Friday, June 25, 2004

A Friday afternoon hodgepodge --

(1) I need to think about how I feel about this. Does Congress need a religious caucus? Is there a prayer that it would welcome representatives of both progressive and conservative ideologies? Here's the LA Times story they mention. And here is The Revealer's skeptical take on the matter.

(2) If you're using Inernet Explorer to read page, you might want to know about this newest security flaw. I followed the recommended steps and seem to be clean. But as a friend observed, this might be as good a time as any to switch to Opera.

(3) Daily Kos shows how much Oregon Republicans want Nader on the ballot.

(4) Did Cheney stage a coup? Also from Daily Kos, referring to this Newsweek item:
This is startling information. The vice president ordered the president sent away and took control of the government. There is no other word for this than 'coup'.

There was a reason Cheney didn't want Bush testifying to the commission
by himself.
Here's a segment of the Newsweek piece:
But the question of Cheney's behavior that day is one of many new issues raised in the remarkably detailed, chilling account laid out in dramatic presentations by the 9-11 Commission. NEWSWEEK has learned that some on the commission staff were, in fact, highly skeptical of the vice president's account and made their views clearer in an earlier draft of their staff report. According to one knowledgeable source, some staffers "flat out didn't believe the call ever took place." When the early draft conveying that skepticism was circulated to the administration, it provoked an angry reaction.
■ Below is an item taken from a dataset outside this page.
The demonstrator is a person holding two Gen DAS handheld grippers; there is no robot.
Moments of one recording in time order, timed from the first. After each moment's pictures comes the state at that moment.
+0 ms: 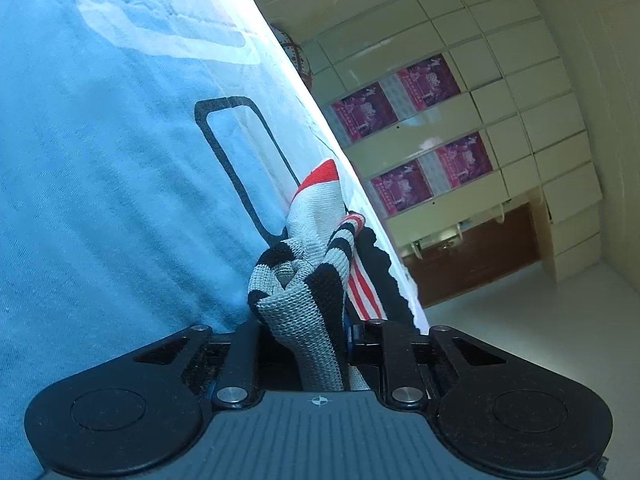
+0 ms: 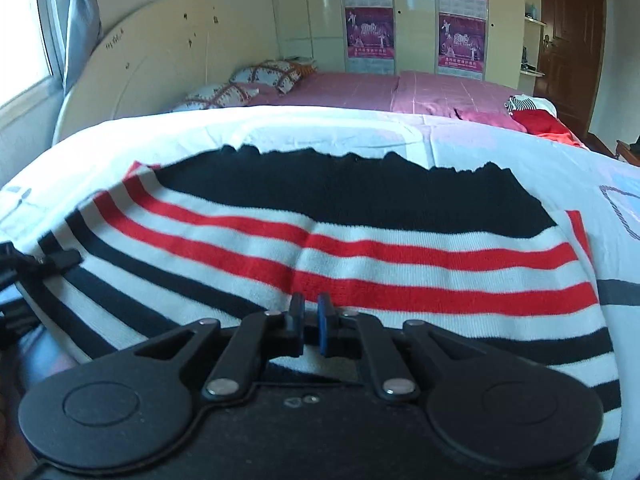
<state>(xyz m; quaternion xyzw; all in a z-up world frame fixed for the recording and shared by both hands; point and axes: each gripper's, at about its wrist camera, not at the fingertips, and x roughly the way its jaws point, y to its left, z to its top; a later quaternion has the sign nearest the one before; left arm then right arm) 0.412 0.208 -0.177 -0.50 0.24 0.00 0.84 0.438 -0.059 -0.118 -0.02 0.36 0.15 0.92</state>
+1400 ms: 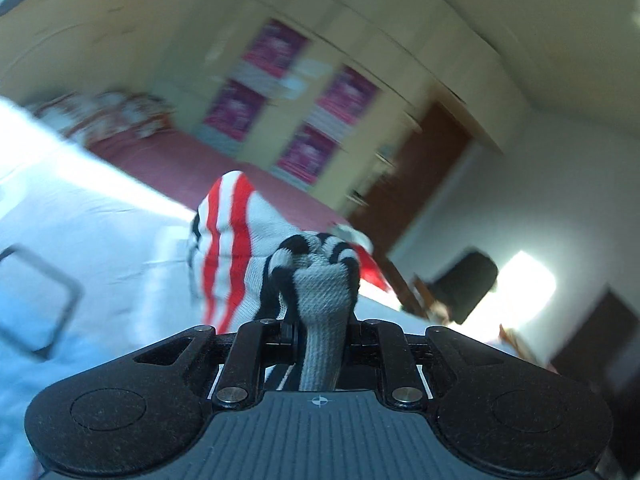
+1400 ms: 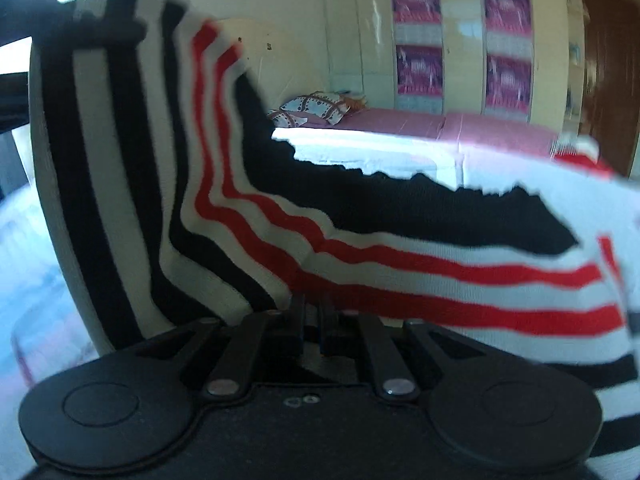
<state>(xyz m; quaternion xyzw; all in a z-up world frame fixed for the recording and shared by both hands) 0.455 0.067 0.001 -0.25 0.21 -0.13 0.94 0.436 -0.091 -0.135 0.01 0.31 0.24 0.92</state>
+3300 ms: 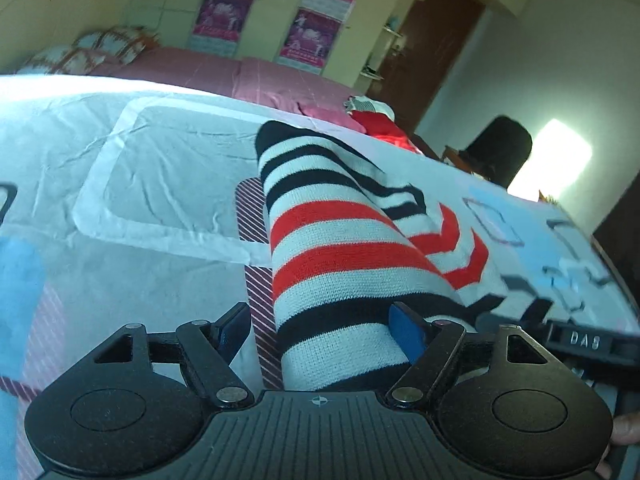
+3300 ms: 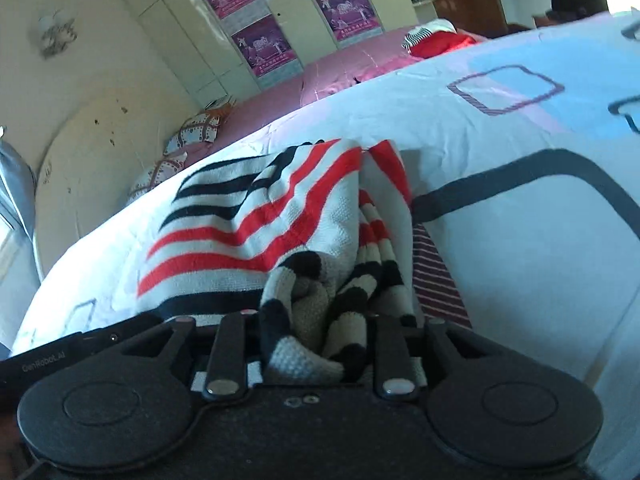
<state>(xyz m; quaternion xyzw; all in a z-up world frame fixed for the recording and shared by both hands) 0.473 0.004 -0.060 -0.16 0.37 -0.12 0.91 0.393 -0.216 -0.107 0.22 0.37 0.08 0.90</state>
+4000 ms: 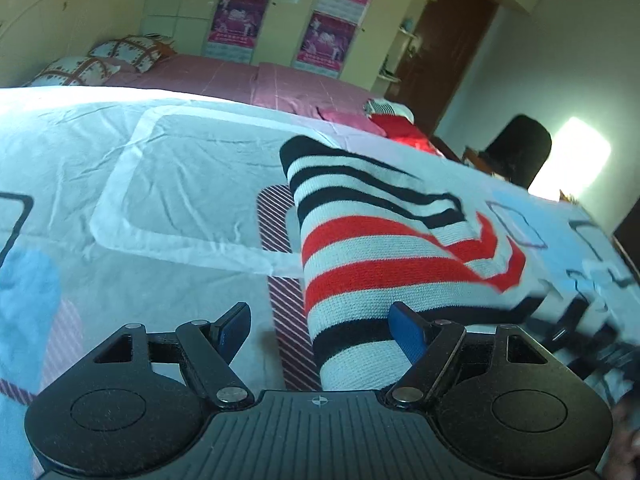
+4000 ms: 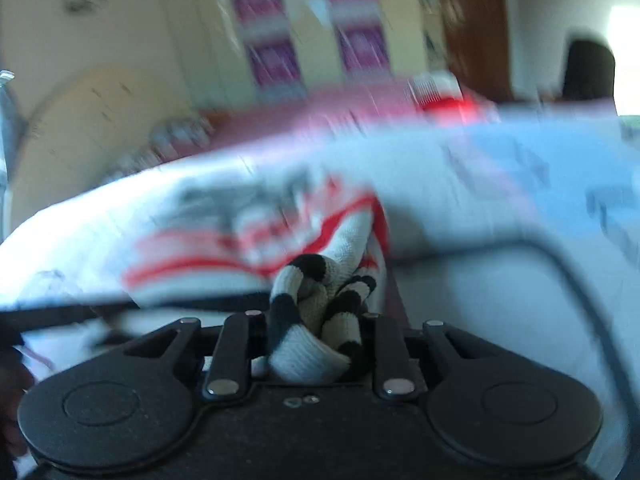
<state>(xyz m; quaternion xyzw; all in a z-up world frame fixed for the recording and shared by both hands) 0.488 -0.001 -0.068 -0.12 0.38 -0.10 0.91 0.395 -0.204 -0.113 0.12 0.35 0.04 0.93</state>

In a letter from White House lawyers last Tuesday and a series of phone calls, the White House vigorously lobbied the commission to change the language in its report.
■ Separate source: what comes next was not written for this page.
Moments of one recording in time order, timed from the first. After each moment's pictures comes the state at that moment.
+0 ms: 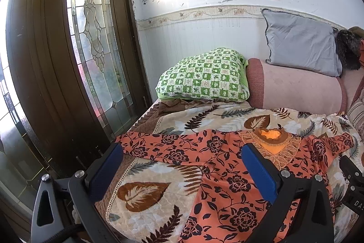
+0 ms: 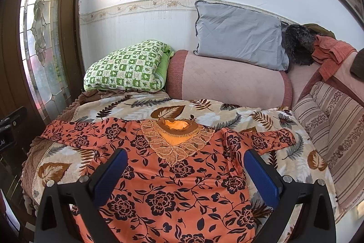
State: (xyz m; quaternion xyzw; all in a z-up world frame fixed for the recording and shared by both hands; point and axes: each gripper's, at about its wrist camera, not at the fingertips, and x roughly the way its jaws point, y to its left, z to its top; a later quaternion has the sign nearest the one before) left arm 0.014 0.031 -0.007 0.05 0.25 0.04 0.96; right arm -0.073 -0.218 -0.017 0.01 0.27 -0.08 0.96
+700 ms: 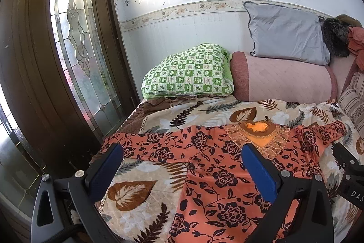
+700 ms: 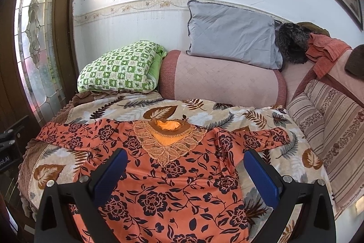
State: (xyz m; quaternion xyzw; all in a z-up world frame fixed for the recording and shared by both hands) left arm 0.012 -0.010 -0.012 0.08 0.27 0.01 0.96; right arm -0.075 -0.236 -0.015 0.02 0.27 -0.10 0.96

"We didn't think it was written in a way that clearly reflected the accounting the president and vice president had given to the commission," White House spokesman Dan Bartlett told NEWSWEEK. Ultimately the chairman and vice chair of the commission, former New Jersey governor Thomas Kean and former representative Lee Hamilton—both of whom have sought mightily to appear nonpartisan—agreed to remove some of the offending language. The report "was watered down," groused one staffer.
(5) Via today's Progress Report: Apparetly the Carlyle Group, which has long, deep ties to the Bush clan and to the Saudi royals has purchased Loew's cineplex Theaters. This nicely packages another component in the military-industrial-media complex.
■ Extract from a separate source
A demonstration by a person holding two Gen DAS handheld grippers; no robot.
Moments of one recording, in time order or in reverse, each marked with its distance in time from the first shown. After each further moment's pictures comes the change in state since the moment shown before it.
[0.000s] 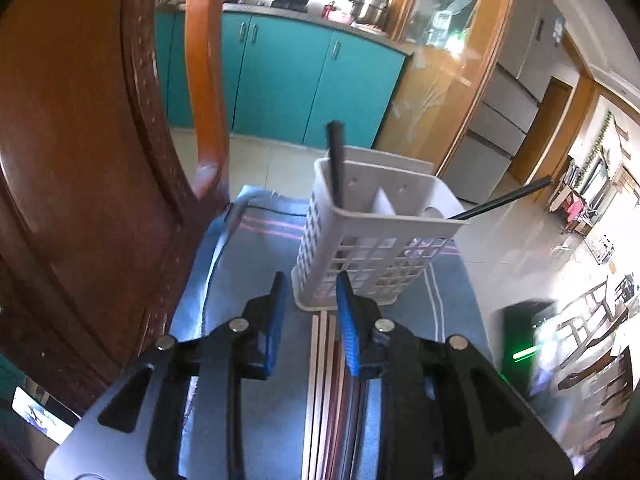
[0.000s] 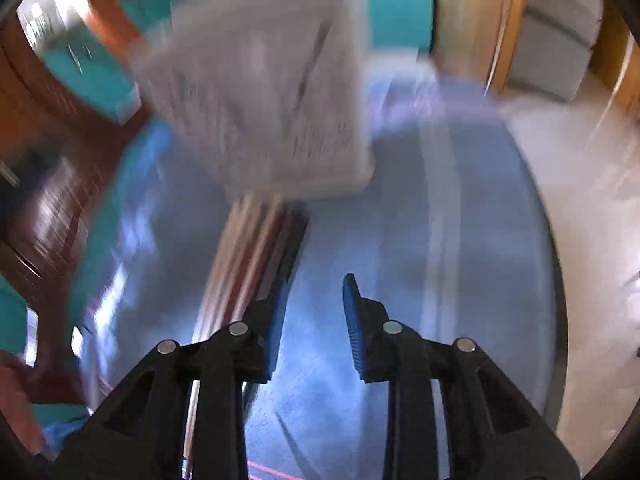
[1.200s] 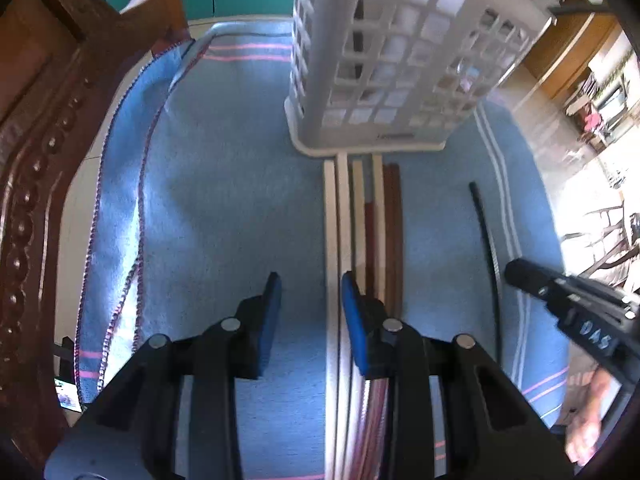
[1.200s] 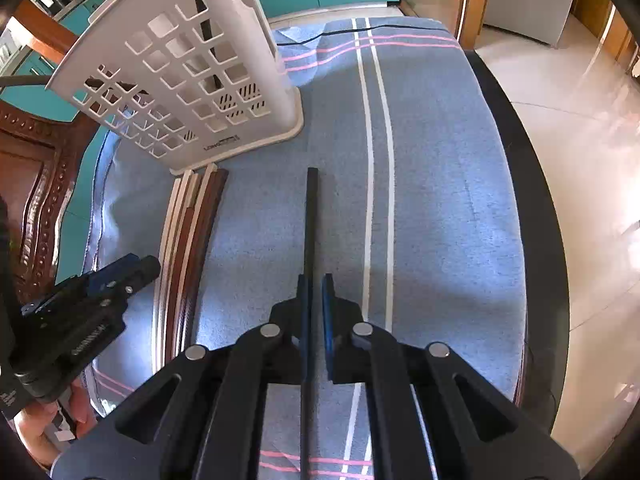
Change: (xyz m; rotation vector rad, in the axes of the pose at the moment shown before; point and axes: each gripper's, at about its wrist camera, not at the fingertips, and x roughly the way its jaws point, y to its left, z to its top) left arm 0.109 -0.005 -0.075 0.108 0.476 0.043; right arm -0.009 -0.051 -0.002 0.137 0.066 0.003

(6) Al Gore, of "John Kerry's Coalition of the Wild-Eyed," delivered this speech to Georgetown University. Among the take-home observations:
I am convinced that our founders would counsel us today that the greatest challenge facing our republic is not terrorism but how we react to terrorism, and not war, but how we manage our fears and achieve security without losing our freedom. I am also convinced that they would warn us that democracy itself is in grave danger if we allow any president to use his role as commander in chief to rupture the careful balance between the executive, the legislative and the judicial branches of government. Our current president has gone to war and has come back into "the city" and declared that our nation is now in a permanent state of war, which he says justifies his reinterpretation of the Constitution in ways that increase his personal power at the expense of Congress, the courts, and every individual citizen.
(7) This just leaves me speechless. Schwarzenegger wants to save the money by killing stray animals sooner.

(8) Via Kevin Drum, a fascinating roundtable on Iraq in the current Rolling Stone.

(9) A match made in heaven -- Ben Harper and the Blind Boys of Alabama! I'm definitely going to need to make another centimeter of space on the CD rack for this one. (I only ran into that because I was poking around the Rolling Stone Magazine site; why did I stop reading that so many years ago?)